The fund also owns specialty software and services firm Blackbaud Inc. (Nasdaq: BLKB), which caters to research foundations and universities.

Some 29,000 nonprofit clients rely on Blackbaud for help in managing their fundraising, accounting, online marketing and payment services. With a market cap of $2.6 billion, Blackbaud has a 13% return on equity and recently grew its quarterly earnings by some 33%.

In all, IWO provides investors access to nearly 1,200 stocks in a single, cost-effective ETF.

IWO trades at $129, giving it a market cap of $6.03 billion.
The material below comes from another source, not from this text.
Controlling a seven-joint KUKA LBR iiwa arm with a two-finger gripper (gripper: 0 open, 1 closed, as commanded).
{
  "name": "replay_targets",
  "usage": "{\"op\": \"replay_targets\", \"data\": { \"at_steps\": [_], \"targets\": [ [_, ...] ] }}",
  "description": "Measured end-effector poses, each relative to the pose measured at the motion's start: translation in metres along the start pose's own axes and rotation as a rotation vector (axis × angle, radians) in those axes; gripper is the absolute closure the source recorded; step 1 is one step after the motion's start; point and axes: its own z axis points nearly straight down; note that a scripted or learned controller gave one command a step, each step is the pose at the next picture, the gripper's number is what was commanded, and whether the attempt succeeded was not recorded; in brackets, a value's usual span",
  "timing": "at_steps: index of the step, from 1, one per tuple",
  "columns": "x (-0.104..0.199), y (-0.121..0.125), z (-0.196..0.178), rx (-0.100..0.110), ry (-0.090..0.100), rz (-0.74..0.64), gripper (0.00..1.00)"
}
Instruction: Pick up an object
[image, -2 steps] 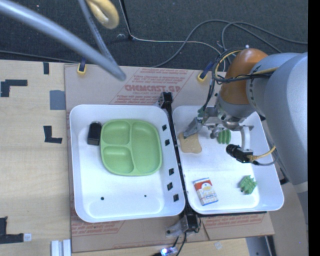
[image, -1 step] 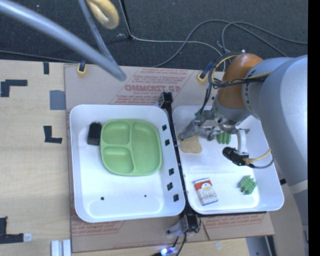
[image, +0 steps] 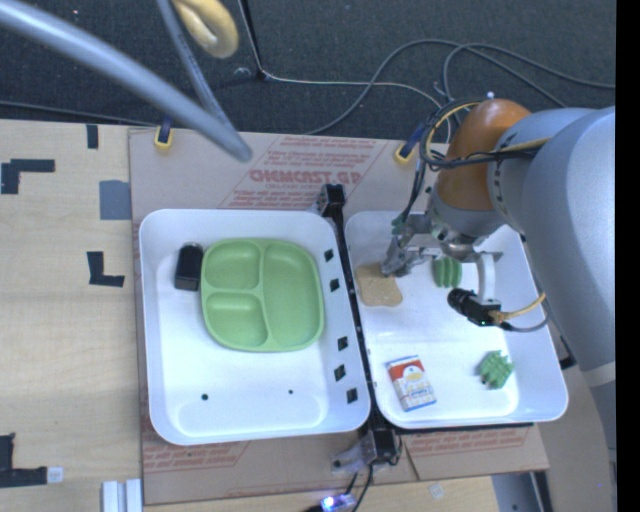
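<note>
My gripper (image: 397, 260) hangs low over the back left part of the right bin (image: 535, 405), its tips just above a tan flat piece (image: 380, 291). That piece lies on the bin floor beside the divider. A green cylinder-like item (image: 446, 271) sits just right of the gripper, partly behind the wrist. Near the front of the same bin lie a small red and white box (image: 411, 383) and a small green toy (image: 494, 369). The tips are too dark and small to read.
The left bin (image: 165, 400) holds a green divided plate (image: 263, 294) and a small black block (image: 188, 267) at its left. A black divider (image: 345, 300) separates the bins. Cables run from the wrist over the right bin's middle.
</note>
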Motion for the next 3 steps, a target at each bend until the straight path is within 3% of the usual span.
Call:
{"op": "replay_targets", "data": {
  "at_steps": [2,3],
  "targets": [
    [0.004,0.002,-0.114,0.003,-0.001,0.002,1.0],
    [0.057,-0.009,-0.106,0.007,0.0,-0.001,1.0]
  ]
}}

And it’s one of the best ways to get in on disruptive technologies like OBD before they go mainstream and take off.

I Need Your Help

I’m now working on an in-depth special report on artificial intelligence and the job losses it could cause in the near future. In it, I’ll show you some ways you can prepare yourself and your family for this potentially “jobless future.”
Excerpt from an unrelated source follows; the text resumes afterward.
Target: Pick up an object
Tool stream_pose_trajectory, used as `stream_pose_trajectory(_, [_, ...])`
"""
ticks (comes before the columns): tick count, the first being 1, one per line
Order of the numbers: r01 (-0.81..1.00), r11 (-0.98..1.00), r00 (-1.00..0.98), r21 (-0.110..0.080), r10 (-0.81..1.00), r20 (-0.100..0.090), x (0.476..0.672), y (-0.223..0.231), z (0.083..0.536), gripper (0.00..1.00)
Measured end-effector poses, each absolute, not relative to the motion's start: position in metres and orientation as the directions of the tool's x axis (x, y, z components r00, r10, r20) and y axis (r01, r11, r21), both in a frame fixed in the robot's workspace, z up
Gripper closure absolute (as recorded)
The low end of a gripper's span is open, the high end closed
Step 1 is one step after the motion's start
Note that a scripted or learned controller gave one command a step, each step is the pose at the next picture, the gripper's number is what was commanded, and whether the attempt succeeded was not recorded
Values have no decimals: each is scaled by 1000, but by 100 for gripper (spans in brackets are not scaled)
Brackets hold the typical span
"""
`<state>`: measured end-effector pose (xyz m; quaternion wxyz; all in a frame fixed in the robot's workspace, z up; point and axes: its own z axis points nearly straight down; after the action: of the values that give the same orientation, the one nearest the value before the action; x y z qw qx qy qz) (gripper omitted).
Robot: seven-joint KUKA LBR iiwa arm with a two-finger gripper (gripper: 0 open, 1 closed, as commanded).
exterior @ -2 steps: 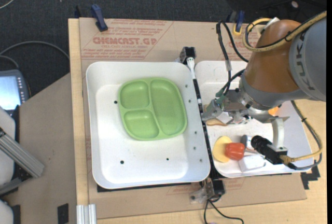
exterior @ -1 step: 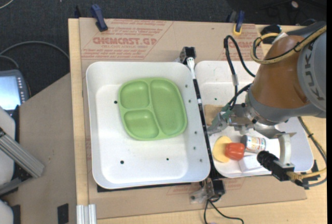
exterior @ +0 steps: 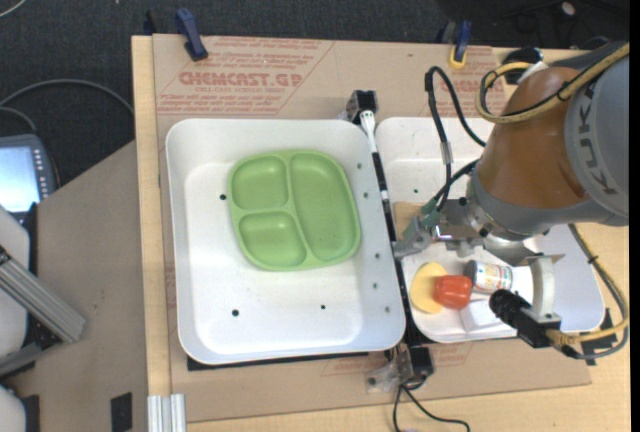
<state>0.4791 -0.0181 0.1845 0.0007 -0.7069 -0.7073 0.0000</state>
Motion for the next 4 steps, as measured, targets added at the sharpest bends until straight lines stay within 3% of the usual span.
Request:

To help me with this report, I want to hear about your own experiences with automation on the job.

If you or a loved one has lost a job to automation, I want to hear your story. Get in touch by leaving a comment here on Facebook, sending me a message on Twitter or leaving a comment below.
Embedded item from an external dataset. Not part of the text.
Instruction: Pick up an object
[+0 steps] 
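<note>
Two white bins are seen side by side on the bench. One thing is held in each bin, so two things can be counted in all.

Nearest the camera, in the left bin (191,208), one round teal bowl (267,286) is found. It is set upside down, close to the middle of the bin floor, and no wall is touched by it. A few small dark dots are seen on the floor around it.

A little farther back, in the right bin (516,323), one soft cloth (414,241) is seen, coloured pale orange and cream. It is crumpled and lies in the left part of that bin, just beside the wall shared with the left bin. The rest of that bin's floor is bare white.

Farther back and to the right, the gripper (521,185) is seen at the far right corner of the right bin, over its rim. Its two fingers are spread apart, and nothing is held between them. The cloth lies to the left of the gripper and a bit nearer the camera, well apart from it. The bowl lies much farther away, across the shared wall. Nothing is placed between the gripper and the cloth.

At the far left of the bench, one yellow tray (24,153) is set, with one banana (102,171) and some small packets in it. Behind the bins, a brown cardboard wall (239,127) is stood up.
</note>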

3 Responses to How to Cash In on the Tech That Could Help 50 Million Drivers Save Money

  1. prdoucette says:

    I do not disagree that OBDs and the IoTs is going to grow but while you extol how ones good driving habits might save a driver money on their insurance you fail to mention the very real privacy issues the use of OBDs is creating. Insurance companies are pushing OBDs as a way to save on insurance but what they are not telling insureds is that they are expecting to boost their profits by selling the data they collect for their insureds OBDs, in the same way that Google is making huge profits from the data they collect from anyone who uses Google. I do not begrudge companies making money but without a legal framework that protects the privacy of individuals and gives individuals the right to review and contest any information a company collects using an OBD in at least the same way an individual can now review their credit history, the unrestricted use of OBDs is opening Pandora’s Box. I suspect their are lawyers licking their chops thinking of the legal fees they will make from leaks or hacks of data companies collect via OBDs.

  2. Gloria H. Lyon says:

    I need to study this longer. I better get back to you this weekend. How much time shall I allow for your part of the work? What I read was interesting but I need to read it all, but not now. I am in favor of the protection phase of it. The question is, can I absorb it all? Is this the best plan for me? I will contact my grandson for advice in the meantime. He is an Engineer with Apple Computers. Thanks for opening my eyes to the possibilities.

  3. natesh india says:

    Mike, These stories of job losses due to technology is open secret.I have been reading stories of how jobs are lost due to shut down – Walmart, , burger king franchise(Buffet stock) In New York area, a retailer (heinz)closing one of it’s plants in wisconsin and a public radio station is shutting down in Canada. the reason is obviously fallout of rising e-commerce, streaming online vidoes, news, and B2c retailers. However in my country no job losses yet.
    Because Robotics, M2M is slow adoption in third world countries.
    But goes without saying that it is only the middle class and labourers in Developed nations are really losing their share of income pie. Only CEO’s are making tonnes.
    Modern technology will create newer jobs for millenials while Gen X and Y (40s and 50s age group) will lose unless their employees are kind enough to subsidise their skill development expenses.